INSTRUCTIONS TO FOLLOW: Could you give back exactly the lines below from the one with "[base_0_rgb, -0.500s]" through the one with "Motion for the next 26", without a single picture?

DATA TO PROCESS:

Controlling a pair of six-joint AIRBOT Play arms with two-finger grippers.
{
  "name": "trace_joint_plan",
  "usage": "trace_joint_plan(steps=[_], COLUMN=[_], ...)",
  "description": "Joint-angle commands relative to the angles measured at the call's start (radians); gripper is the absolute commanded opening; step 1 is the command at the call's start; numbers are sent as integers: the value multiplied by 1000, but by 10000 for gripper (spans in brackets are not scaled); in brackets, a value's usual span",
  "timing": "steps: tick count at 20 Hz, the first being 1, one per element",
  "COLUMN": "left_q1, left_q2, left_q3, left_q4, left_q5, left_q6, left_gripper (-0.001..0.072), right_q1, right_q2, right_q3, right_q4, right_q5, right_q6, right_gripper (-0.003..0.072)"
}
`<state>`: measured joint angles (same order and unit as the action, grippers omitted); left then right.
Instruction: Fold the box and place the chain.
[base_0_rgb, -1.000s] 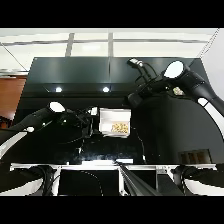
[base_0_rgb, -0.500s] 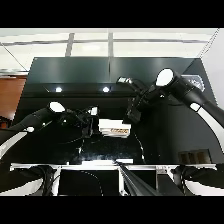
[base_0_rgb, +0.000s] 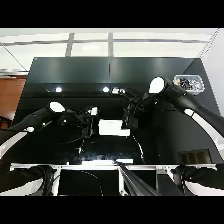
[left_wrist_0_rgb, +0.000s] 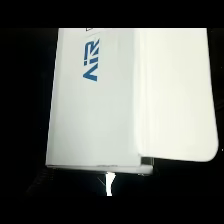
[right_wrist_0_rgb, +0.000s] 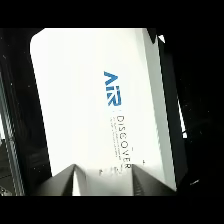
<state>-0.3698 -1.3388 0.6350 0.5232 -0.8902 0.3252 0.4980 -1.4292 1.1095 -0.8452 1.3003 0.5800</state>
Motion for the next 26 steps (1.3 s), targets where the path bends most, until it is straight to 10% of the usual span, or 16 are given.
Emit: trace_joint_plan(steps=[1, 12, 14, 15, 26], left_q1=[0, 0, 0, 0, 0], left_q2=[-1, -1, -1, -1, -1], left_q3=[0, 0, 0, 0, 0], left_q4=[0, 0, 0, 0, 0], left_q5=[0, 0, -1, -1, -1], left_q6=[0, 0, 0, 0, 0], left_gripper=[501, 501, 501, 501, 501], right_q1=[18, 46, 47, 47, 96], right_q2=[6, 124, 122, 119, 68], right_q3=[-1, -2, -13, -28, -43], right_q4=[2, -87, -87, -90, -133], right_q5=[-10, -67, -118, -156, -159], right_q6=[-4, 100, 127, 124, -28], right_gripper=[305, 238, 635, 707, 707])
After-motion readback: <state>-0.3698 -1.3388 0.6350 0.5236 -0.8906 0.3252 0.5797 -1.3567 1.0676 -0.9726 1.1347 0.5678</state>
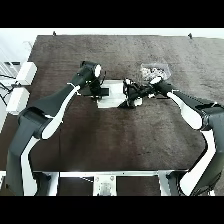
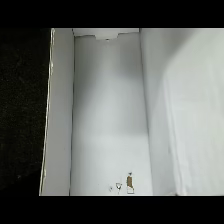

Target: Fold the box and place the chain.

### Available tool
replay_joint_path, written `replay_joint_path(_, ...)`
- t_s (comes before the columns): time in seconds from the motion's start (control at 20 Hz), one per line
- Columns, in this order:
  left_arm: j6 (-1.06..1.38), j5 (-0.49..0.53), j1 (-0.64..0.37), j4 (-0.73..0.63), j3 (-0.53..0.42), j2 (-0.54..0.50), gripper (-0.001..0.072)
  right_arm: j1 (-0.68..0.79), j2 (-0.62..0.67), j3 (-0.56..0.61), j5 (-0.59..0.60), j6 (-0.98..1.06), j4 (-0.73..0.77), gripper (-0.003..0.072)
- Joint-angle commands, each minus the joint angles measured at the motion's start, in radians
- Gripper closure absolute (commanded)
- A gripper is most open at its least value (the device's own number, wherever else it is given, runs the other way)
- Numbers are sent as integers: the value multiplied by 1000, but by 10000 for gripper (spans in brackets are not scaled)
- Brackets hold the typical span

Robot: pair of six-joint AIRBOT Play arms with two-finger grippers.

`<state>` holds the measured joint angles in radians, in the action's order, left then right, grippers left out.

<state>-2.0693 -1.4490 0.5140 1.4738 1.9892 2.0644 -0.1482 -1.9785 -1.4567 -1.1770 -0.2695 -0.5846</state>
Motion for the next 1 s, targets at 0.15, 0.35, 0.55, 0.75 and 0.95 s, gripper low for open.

ANSWER FOR THE TASK:
[base_0_rgb, -0.500s] 
[base_0_rgb, +0.000s] 
[left_wrist_0_rgb, +0.000s] 
[right_wrist_0_rgb, +0.000s] 
<state>-0.3698 -1.3388 0.6350 0.5232 -0.8902 0.3252 0.4980 -1.4292 1.1095 -0.8452 1.3003 0.5800</state>
Motion for the next 26 steps (1.3 s), targets where the path bends most, until it is straight to 10% of the usual span, or 16 are given.

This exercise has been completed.